All of these suburbs offer a variety of accommodation. The closer to the sea, generally the safer. Along the main road there is a mix of residential apartments, homes and hotels, however, we recommend avoiding any “holiday apartment” locations (unless Booked via Airbnb or a formal hotel website) where the properties are verified.

Tip: We recommend Sea Point for its exceptional weather, excellent eateries, easy access to beach and shops.

City Bowl

The City Bowl is a mix of historically significant communities mixed with upmarket mountain side neighbourhoods. The higher up the mountain, the less access to public transport, however, ubers are readily available. As per our Cape Town safety tips post, we don’t recommend walking anywhere at night unless it’s along a busy road. Here’s a quick overview of the key neighbourhoods from east to west:

  • Bokaap: Predominantly Islamic neighbourhood with deep historical roots. Visitors welcome if respectful of conservative community and practices. Easy access to city.
  • Tamboerskloof: Mountainside suburbs with mostly large family homes. Easy access to city.
  • Higgovale: Exclusive hillside neighbourhood with a few high end accommodation offerings.
  • Oranjezicht: Leafy, mountainside suburb with beautiful views across the city.
  • Gardens: Large, centrally located area with easy access to public transport, restaurants and shops.
  • Vredehoek: Much loved suburb by locals, but has a high rate of car vandalism.

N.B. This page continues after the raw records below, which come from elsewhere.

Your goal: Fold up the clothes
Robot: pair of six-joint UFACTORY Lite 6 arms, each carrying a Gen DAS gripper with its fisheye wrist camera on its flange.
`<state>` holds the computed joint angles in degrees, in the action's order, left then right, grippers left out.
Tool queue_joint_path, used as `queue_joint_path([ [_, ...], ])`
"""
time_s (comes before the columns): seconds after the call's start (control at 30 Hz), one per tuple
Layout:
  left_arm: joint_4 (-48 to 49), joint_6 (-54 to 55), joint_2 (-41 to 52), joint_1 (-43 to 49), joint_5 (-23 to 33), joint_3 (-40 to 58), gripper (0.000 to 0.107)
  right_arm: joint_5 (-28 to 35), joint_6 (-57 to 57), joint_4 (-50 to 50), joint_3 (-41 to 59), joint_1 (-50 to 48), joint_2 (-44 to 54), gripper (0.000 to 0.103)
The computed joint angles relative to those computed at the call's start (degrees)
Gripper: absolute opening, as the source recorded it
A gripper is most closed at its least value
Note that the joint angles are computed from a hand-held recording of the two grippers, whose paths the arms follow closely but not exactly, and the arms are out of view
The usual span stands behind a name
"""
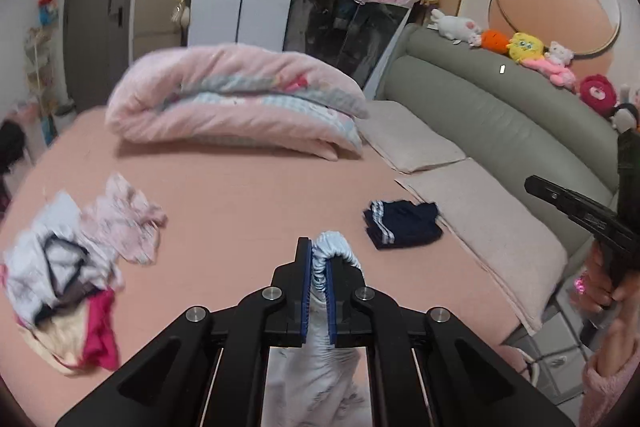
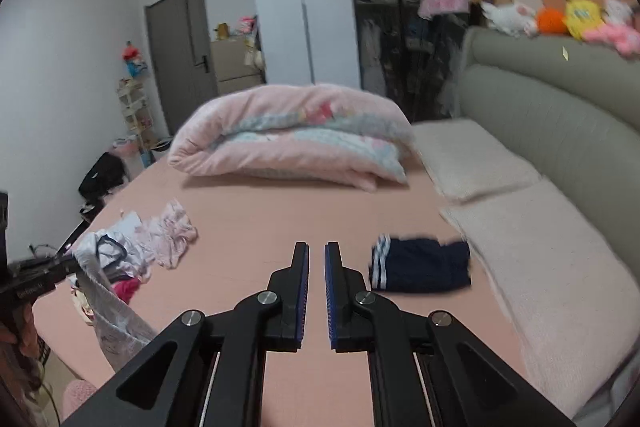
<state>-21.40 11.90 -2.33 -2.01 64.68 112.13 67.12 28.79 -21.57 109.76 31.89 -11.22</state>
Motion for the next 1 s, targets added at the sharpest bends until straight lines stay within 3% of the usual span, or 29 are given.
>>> queue_joint_path([
  [0.1, 0.0, 1.6, -3.4, -2.5, -0.3, -1.9, 0.005, 0.2, -3.3, 9.1, 3.6, 0.9, 2.9, 0.010],
  [0.23, 3.1, 1.0, -8.0, -5.4, -1.0, -5.6, 0.005, -6.9, 3.6, 5.6, -15.2, 14.3, -1.5, 0.015],
  [0.37, 2.1, 0.9, -10.8, -4.5, -0.5, -7.5, 0.005, -11.5, 13.2, 2.3, -28.1, 20.5, -2.5, 0.029],
  [0.57, 3.6, -1.2, -14.2, -6.6, -0.5, -9.9, 0.005, -19.7, 15.9, 11.4, -43.4, 16.7, -7.7, 0.033],
  [0.67, 2.9, -2.3, -15.7, -7.2, -1.0, -11.1, 0.005, -22.8, 14.7, 14.2, -47.6, 18.3, -8.8, 0.041],
  [0.73, 2.5, -3.4, -16.7, -7.6, -1.9, -12.0, 0.005, -24.3, 13.7, 15.2, -49.3, 19.7, -6.8, 0.041],
  [0.77, 0.9, -3.1, -17.0, -6.4, -1.6, -12.5, 0.005, -25.2, 13.2, 15.3, -50.1, 20.0, -5.0, 0.037],
  [0.83, -1.6, -2.2, -17.3, -4.1, -0.7, -13.8, 0.005, -25.1, 17.4, 10.6, -51.6, 21.6, -0.6, 0.014],
  [0.9, -1.0, -2.0, -18.4, -3.3, -0.9, -15.7, 0.005, -21.7, 25.8, 0.5, -51.2, 24.0, 1.0, 0.006],
  [1.0, -3.9, 1.5, -20.0, 3.4, 0.2, -15.6, 0.005, -10.1, 33.3, -13.4, -46.4, 25.1, -1.8, 0.005],
])
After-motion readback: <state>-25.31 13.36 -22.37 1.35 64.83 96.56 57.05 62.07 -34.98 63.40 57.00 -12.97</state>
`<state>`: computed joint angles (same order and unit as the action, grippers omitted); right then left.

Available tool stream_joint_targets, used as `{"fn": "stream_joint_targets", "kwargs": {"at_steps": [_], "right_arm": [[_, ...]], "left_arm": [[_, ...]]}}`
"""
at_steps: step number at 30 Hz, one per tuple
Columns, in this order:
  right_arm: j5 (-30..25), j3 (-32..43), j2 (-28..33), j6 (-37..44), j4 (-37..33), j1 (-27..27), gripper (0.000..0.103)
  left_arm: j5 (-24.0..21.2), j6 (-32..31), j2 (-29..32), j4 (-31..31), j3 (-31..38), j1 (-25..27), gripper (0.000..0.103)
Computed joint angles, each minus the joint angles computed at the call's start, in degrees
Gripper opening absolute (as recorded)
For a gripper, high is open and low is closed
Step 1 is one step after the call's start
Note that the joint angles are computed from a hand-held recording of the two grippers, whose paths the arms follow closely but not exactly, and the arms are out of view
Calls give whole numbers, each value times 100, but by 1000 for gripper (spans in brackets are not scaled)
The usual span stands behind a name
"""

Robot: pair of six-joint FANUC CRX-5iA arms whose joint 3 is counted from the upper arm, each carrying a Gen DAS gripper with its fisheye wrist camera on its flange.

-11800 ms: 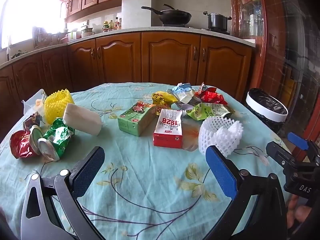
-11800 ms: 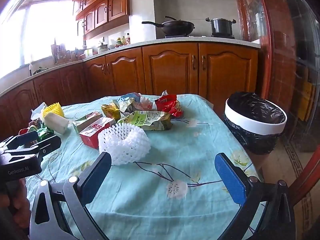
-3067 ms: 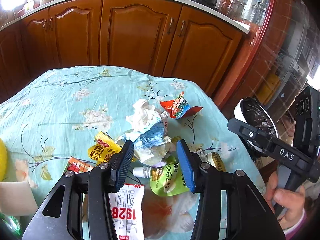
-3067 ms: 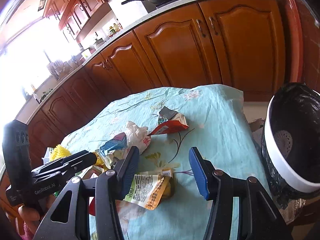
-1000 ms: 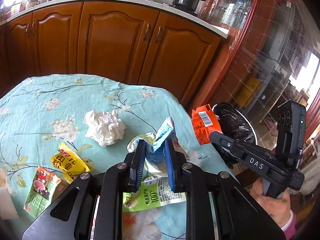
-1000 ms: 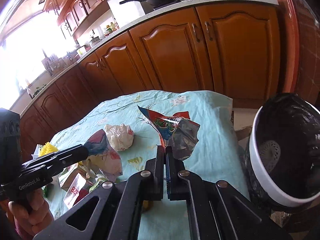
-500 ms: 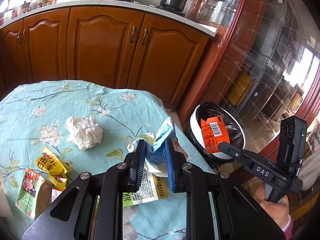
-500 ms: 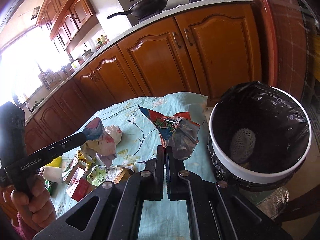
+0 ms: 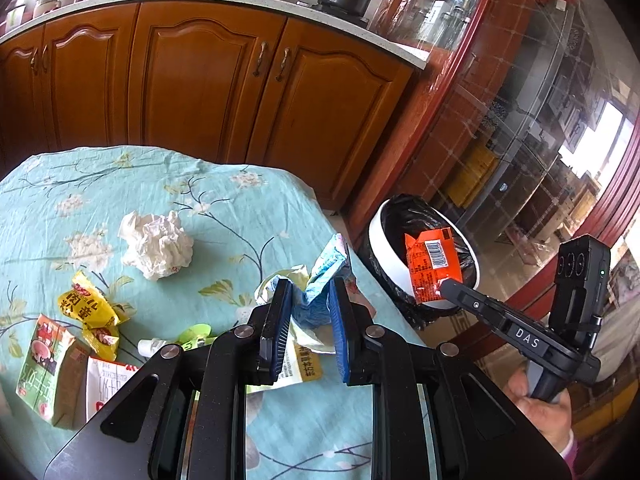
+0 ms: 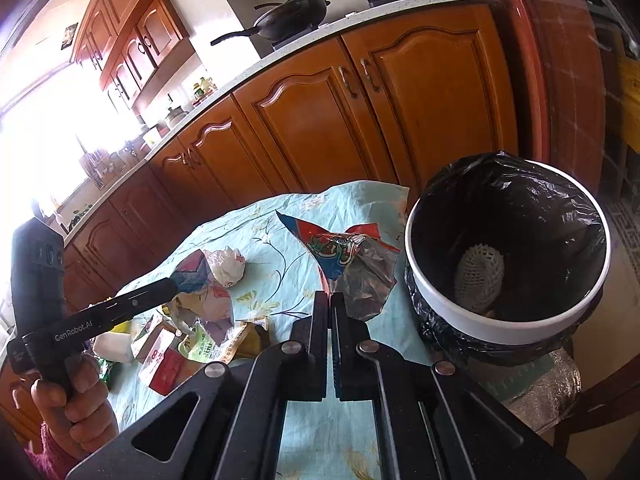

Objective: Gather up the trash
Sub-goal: 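Carry the blue wrapper with the left tool while the right tool carries the foil wrapper to the bin, then open the left tool over the bin while the right tool releases the foil wrapper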

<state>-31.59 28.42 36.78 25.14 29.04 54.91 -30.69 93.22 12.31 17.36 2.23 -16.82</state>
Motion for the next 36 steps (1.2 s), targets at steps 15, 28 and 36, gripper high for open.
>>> {"fn": "stream_joint_targets", "kwargs": {"at_steps": [15,28,36], "right_arm": [[-79,-1065,-638,-984,934,-261,1],[-459,-813,-580,-445,519,-555,1],[-647,-572,-436,-108,164,-680,1]], "left_arm": [[-38,-80,1062,-173,1487,-632,18],[-936,177,2439,-349,3624,-824,18],[-1598,388,3176,-583,4699,-909,18]]}}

Tip: We suggest upper Tamboerskloof for easy access to the city, restaurants and clubs. Uber recommended to move around regardless of suburb.

Southern Suburbs

Properties between the M3 highway and the mountain are most safe. Those between the M3 and M5 will be more affordable (and often larger), however, they are also further out so we wouldn’t recommend those areas for shorter stays. Quick suburban overview from north to south:

  • Rondebosch: Busy student neighbourhood due to proximity to UCT, larger family homes further out.
  • Newlands: Leafy suburb and home to many top schools in Cape Town; expect small, local restaurants and bars. Easy access to international cricket ground.
  • Upper Claremont: large family homes with small, upmarket hotels and accommodation.
  • Lower Claremont: busy, local neighbourhood with shopping malls and schools.
  • Bishop’s Court: Previous home to Nelson Mandela, exclusive neighbourhood with large family homes and access to the world famous Kirstenbosch Gardens. No restaurants/shops/bars.
  • Upper Kenilworth & Wynberg: Quiet neighbourhood with many b&b options. Quiet after dark.
  • Lower Kenilworth & Wynberg : Busy, suburban area, much like lower Claremont. Quiet after dark.
  • Constantia: Mix of wine estates and large family homes with 5 star hotels nestled in between.
  • Tokai: Much further out, but access to wine estates and (warmer water) beaches, such a Muizenberg.

Special mention also needs to be made of Kalk Bay. MUCH further south, it’s a great option for visitors on their second or third trip to Cape Town, who are looking to do a little less or potentially have more of a “sea side” holiday. It’s a charming seaside suburb with many restaurants, bars, theatres and access to the warmer waters of Cape Town. Not as glamorous as the Atlantic Seaboard, but very practical for those looking to stay put during their holiday stay.

Tip: We suggest Newlands, however, not in the rainy season as it has the same precipitation as England!

A Note on Sports

With Newlands Stadium (historical home of rugby) and Newlands cricket grounds playing host to many international series, Rondebosch/Newlands and Claremont have traditionally been good choices for sporting fans to visit.

However, the home of rugby has since moved to Cape Town stadium (near the V&A Waterfront), which may impact where to stay if you are visiting for rugby tournaments.